*Exercise directions*
The required answer is a copy of each line in the entries below that includes "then".

=== Section Start ===

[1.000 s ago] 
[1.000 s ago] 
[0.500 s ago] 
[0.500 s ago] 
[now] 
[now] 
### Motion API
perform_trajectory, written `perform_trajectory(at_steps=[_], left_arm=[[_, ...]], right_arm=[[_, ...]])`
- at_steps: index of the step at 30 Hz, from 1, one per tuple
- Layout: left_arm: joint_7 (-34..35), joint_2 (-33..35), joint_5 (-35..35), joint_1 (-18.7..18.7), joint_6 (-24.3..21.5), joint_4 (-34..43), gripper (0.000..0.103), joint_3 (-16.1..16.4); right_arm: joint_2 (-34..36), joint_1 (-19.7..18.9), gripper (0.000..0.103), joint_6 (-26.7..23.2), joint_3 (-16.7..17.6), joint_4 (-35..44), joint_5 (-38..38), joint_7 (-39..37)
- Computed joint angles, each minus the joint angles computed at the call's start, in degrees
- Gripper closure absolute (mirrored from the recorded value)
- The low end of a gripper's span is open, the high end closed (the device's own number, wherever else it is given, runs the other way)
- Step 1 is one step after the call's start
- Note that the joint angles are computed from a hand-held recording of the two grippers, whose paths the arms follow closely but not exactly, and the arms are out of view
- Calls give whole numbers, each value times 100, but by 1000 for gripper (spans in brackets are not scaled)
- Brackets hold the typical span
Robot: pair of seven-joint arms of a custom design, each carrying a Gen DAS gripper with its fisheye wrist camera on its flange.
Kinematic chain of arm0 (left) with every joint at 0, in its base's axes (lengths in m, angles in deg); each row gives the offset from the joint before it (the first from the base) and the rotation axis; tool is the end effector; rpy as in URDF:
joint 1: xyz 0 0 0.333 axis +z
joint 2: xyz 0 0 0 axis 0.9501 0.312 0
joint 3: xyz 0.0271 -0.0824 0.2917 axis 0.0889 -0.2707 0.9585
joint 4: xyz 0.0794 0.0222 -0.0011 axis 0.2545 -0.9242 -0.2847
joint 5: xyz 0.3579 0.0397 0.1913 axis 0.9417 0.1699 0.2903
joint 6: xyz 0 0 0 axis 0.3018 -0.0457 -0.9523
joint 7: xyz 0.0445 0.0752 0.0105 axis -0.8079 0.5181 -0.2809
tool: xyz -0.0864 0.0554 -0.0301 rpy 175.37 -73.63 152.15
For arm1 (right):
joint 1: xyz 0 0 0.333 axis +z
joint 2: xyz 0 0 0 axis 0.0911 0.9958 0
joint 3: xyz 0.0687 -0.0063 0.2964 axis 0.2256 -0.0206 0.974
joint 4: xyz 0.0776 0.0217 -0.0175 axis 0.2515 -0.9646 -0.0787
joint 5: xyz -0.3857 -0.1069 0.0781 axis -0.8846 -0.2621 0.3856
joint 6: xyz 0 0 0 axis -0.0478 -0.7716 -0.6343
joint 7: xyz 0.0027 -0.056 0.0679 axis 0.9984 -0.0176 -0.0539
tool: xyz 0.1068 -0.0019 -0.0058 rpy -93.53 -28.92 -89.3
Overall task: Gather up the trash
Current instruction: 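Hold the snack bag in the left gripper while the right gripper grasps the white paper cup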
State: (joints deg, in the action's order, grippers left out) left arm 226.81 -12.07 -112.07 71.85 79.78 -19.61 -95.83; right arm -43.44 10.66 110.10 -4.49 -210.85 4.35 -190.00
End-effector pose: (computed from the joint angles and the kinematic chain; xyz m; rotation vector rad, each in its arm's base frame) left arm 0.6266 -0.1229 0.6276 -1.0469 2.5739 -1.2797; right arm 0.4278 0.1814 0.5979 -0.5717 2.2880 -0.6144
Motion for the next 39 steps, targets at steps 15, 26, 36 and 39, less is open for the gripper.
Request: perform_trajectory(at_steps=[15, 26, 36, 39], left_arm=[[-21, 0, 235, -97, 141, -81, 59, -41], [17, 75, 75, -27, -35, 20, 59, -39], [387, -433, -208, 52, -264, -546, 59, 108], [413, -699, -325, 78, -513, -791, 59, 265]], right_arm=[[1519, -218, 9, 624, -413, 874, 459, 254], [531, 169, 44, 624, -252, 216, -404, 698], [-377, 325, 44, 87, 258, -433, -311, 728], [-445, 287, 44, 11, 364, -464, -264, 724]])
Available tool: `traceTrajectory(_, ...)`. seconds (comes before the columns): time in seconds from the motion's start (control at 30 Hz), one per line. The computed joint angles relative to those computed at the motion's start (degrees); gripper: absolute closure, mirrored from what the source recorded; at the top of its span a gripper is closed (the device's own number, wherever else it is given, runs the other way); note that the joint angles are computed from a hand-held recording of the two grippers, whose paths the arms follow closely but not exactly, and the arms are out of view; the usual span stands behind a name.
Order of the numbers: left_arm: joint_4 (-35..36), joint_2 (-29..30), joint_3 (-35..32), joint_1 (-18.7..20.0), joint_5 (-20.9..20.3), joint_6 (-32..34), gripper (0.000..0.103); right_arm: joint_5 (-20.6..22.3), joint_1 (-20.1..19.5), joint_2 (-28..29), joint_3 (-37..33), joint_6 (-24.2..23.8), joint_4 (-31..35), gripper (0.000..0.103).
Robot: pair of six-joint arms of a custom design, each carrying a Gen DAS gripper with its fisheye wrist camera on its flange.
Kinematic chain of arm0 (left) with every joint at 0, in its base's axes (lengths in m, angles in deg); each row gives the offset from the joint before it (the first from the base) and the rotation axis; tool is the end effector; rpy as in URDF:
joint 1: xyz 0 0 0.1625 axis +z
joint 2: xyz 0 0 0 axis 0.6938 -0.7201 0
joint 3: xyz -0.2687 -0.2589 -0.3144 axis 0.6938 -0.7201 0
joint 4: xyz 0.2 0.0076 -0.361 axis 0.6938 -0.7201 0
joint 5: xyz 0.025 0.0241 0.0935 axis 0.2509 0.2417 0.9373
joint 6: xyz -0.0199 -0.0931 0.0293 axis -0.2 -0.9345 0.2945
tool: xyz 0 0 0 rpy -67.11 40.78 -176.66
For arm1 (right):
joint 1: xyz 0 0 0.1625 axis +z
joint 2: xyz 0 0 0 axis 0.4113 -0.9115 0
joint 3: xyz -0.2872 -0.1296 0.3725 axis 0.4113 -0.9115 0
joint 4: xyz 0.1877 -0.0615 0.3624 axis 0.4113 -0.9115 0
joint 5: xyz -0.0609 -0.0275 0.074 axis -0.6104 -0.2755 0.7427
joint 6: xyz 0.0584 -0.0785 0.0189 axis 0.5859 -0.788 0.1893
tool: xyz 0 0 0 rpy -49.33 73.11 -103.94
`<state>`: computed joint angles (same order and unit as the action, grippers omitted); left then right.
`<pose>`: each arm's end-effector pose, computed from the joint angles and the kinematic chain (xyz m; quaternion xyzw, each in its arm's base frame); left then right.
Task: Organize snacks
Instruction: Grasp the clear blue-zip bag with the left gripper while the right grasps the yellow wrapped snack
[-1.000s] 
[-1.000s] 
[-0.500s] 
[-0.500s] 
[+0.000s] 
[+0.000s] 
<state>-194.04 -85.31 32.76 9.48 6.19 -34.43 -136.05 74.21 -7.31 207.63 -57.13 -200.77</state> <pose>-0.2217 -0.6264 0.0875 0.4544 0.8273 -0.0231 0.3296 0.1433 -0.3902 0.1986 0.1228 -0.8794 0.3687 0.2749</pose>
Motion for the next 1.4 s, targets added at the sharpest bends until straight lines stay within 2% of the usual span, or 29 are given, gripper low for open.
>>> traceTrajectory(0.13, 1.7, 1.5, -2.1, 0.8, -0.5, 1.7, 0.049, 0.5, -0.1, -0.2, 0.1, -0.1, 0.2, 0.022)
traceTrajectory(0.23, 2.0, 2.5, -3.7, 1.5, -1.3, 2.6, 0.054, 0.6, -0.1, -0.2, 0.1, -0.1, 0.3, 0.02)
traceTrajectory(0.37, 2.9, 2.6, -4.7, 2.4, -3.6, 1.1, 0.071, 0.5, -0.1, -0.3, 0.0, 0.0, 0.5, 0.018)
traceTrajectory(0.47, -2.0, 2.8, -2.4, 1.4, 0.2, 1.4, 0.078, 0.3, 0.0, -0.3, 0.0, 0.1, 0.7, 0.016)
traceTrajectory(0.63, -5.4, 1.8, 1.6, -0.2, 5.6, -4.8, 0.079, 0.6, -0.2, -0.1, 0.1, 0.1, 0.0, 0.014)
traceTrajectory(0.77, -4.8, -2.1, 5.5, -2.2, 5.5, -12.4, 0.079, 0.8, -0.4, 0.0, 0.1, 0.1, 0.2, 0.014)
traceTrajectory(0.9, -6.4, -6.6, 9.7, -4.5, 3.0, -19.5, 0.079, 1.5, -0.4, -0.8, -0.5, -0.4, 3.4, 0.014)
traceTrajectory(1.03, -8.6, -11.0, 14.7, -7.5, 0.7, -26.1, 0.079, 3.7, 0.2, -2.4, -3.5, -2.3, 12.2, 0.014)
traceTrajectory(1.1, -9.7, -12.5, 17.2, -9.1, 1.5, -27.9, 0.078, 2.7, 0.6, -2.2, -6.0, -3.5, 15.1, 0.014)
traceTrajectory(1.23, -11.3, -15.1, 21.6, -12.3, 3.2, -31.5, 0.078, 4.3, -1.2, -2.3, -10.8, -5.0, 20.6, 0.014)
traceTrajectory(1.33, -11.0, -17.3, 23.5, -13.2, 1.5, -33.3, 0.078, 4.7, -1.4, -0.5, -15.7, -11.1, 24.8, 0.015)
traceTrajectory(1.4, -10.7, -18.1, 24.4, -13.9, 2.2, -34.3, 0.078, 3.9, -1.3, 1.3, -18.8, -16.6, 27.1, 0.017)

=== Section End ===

*Task output*
`<state>`: computed joint angles (same order and unit as the action, grippers omitted); left then right.
`<pose>`: each arm's end-effector pose, computed from the joint angles and the kinematic chain (xyz m; quaternion xyzw, each in its arm's base frame); left then right.

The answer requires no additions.